I was reading a WIRED magazine article where the author said that his liberal arts degree on his resume was viewed in the same way as a face tattoo in a job interview for an investment banking position. However, a liberal arts degree is probably the qualification of an up and coming job title for data mining companies -- the CEthO or the Chief Ethics Officer. Once data mining and machine learning gets to the next level, coupled with the Internet of Everything, there will be huge privacy and ethics issues to contend with.

The big question of ethics that will arise, is "Is is okay to make money off information about people that I glean from mining my data?"

Several far-fetched but not so far-fetched scenarios come to mind. I am reminded of the data mining done by Target Stores when they deduced that a 15 year old girl was pregnant by her purchases of face cream combined with a certain brand of vitamins.  Suppose that I was a data miner for a drug store chain, and I could find a strong correlation between a person buying certain antacids and a few months later being diagnosed with an ulcer requiring expensive stomach surgery. A health insurance company would be highly interested in knowing that. Should we sell the information on people that we discover? It would be an incredibly lucrative revenue stream.

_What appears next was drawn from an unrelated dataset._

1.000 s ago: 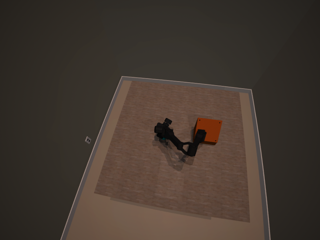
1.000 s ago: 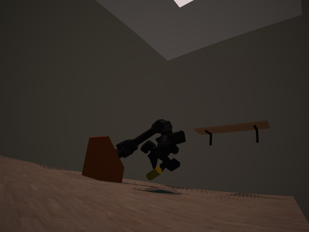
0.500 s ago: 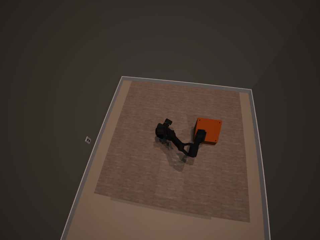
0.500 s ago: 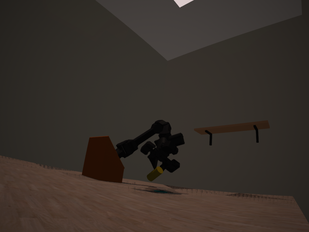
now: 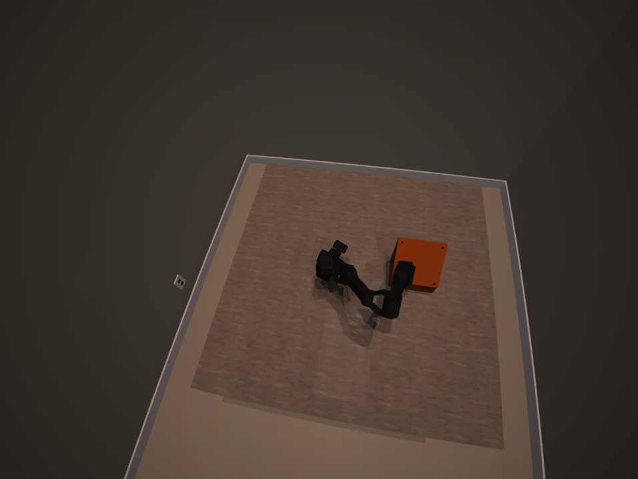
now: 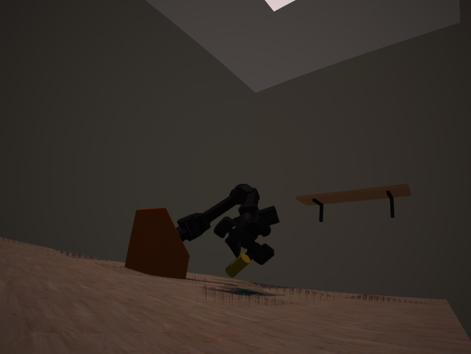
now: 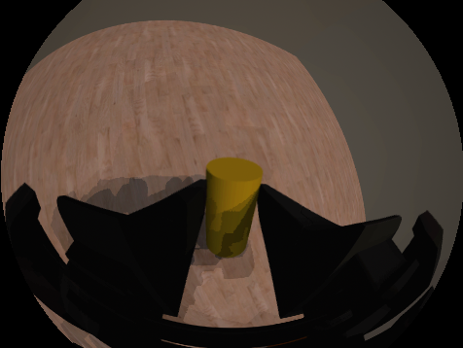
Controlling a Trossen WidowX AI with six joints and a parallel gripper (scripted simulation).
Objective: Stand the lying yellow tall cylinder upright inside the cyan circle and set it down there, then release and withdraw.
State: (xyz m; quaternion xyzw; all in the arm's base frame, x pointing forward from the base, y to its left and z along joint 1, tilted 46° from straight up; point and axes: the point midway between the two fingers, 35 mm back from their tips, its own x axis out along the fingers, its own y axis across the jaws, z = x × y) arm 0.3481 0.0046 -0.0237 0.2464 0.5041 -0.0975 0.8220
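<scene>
My gripper tip is 90 mm above the cyan circle, 60 mm to the right of it and 30 mm past it. Round my gripper tip: yellow tall cylinder 20 mm below, 10 mm behind.
</scene>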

Ethics was never a question in the good old days of business. McDonald's grew their fast food empire by putting toys into their Happy Meals and creating an obese America by targeting and hooking the children. One nutritionist noted that Chicken McNuggets in a Happy Meal were nutritionally worse than deep-fried cake. At the time, it was seen as a slick marketing move.

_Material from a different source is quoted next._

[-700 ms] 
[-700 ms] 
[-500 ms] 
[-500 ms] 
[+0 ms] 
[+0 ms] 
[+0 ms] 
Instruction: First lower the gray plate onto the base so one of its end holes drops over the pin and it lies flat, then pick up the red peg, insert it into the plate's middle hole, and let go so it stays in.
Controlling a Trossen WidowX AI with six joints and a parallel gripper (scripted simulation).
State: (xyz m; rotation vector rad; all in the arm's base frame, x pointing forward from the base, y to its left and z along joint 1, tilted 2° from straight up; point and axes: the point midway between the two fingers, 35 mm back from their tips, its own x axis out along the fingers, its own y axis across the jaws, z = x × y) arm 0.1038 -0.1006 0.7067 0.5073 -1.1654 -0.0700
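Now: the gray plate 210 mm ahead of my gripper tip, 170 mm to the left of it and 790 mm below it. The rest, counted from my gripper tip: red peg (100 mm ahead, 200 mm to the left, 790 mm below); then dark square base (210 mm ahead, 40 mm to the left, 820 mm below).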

Data mining is in the same stage that McDonalds was fifty years ago. It is a solution looking for a problem to monetize. So it is like the Wild West until legislators, sober second-thought minds and ethicists added some groundwork rules to the field of endeavor. I personally know of a data miner who set up in a Caribbean jurisdiction that has little to no privacy laws. Big companies ship him their data complete with personal information, and he ships back everything bit of intelligence that he finds. His revenues are out of this world. It is almost the ethical equivalent of having consumer products made in the Third World by child labor. I can see the days, where data becomes a commodity that is bought, sold and traded. There will be export laws on data -- especially data with personal identification information in it.

But there are ethical questions closer to home. Suppose that my employer expects me to mine data, and I discover an untapped revenue stream that is extremely easy to exploit. Do I tell my employer, or give my notice and create a start-up to exploit that situation? What is the ethical course of action?

We have a long way to go with with applying ethics to data mining. Ethics is a lot like beauty -- it is in the eye of the beholder. I am reminded of a story that a shopkeeper told regarding ethics. He said "I was closing the store and a customer came in at the last minute and made a large purchase with a hundred dollar bill. After he had left and I closed the shop, as I was counting the money, I noticed that there was actually another hundred dollar bill stuck to the bill that the last customer had tendered. Immediately a question of ethics arose. I was wondering if I had to tell my business partner or not."

And that perfectly explains why we need some ethical boundaries in data mining.